Tips

Adding vectors sequentially

You might want to add vectors one by one. There are two ways to achieve that.

The first option is simply calling rii.Rii.add_configure() everytime.

# Suppose X is a set of vectors (np.ndarray with the shape (N, D))
e = rii.Rii(fine_quantizer=codec)
for x in X:
    e.add_configure(vecs=x.reshape(1, -1))  # Don't forget reshaping (D, ) to (1, D)

This works perfectly. But this would take time if you would like to add many vectors by this way. It is because the rii.Rii.reconfigure() function is called (inside rii.Rii.add_configure()) whenever a new vector x is added. The reconfiguration step creates postings list from scratch, that does not need to be run for every addition.

Alternatively, you can call rii.Rii.add() for each x without updating the posting lists, and run rii.Rii.reconfigure() finally.

e = rii.Rii(fine_quantizer=codec)
for x in X:
    e.add(vecs=x.reshape(1, -1))  # Don't forget reshaping (D, ) to (1, D)
e.reconfigure()

This is much faster. The final results from both ways are identical. Please remember that you must call rii.Rii.reconfigure() in the final step to create posting lists.

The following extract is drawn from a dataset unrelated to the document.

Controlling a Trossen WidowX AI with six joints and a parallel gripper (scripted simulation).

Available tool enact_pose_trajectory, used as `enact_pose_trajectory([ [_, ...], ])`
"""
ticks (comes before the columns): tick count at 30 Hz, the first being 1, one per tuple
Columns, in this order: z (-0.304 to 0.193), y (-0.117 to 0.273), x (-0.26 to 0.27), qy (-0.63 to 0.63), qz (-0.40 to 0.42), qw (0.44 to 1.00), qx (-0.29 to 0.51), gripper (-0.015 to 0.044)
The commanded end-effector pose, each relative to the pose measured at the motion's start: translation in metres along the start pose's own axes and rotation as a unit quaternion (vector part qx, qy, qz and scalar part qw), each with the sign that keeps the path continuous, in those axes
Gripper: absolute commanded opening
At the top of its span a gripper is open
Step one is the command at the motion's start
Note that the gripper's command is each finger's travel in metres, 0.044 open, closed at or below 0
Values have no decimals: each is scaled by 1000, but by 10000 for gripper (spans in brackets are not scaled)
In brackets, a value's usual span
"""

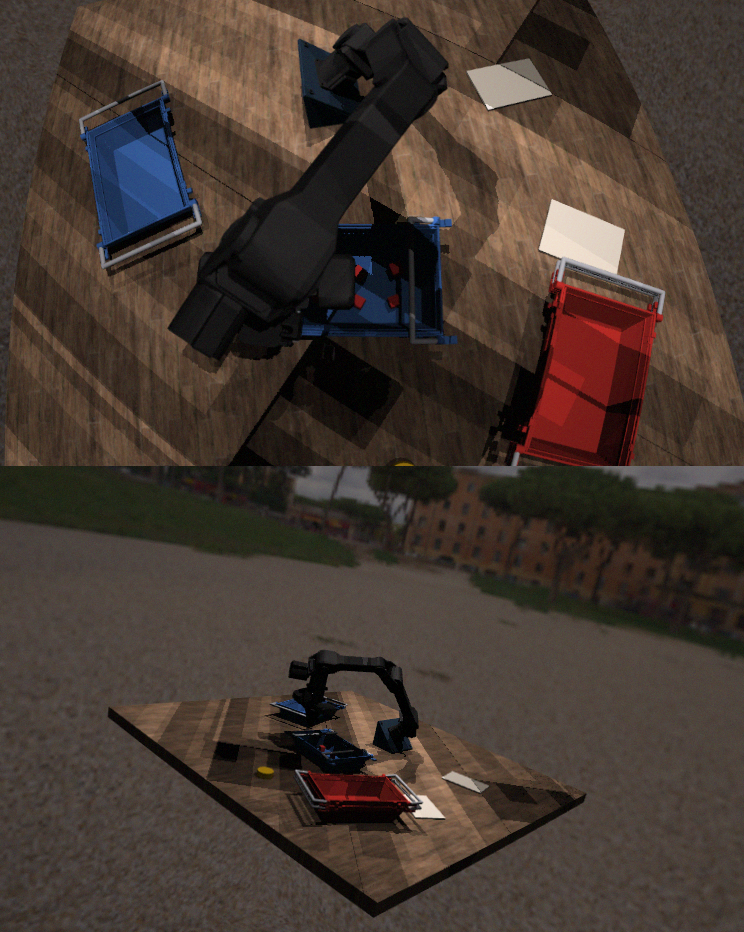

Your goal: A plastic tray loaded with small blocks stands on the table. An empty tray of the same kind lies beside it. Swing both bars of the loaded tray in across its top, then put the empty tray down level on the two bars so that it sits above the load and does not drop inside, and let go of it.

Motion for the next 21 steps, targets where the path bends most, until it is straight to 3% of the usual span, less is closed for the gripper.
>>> enact_pose_trajectory([
  [1, 0, 0, 0, 0, 0, 1000, 0, 105],
  [8, -1, 23, 0, -29, 2, 1000, -4, 289],
  [9, -3, 8, -1, -10, 4, 1000, 2, 315],
  [14, -52, 23, -62, 37, -16, 999, -1, 440],
  [21, -148, 32, -134, 107, -30, 994, 6, 440],
])
Point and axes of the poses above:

Note that, if you receive your data in a batch way, that can be handled in the same manner:

# X1 is a set of vectors (batch). Xs is a set of batches.
# You might receive Xs as a generator/iterator
# because the whole Xs is too large to read on memory at once
Xs = [X1, X2, X3]

# Running "add_configure" everytime
e1 = rii.Rii(fine_quantizer=codec)
for X in Xs:
    e1.add_configure(vecs=X)

# Or, you can run "add" for each batch, and finally run "reconfigure"
e2 = rii.Rii(fine_quantizer=codec)
for X in Xs:
    e2.add(vecs=X)
e2.reconfigure()

Verbose flag

You can turn on/off the verbose flag via e.verbose = True or e.verbose = False. The default value is decided by the verbose flag of the codec.

Version

The version of the package can be checked via rii.__version__.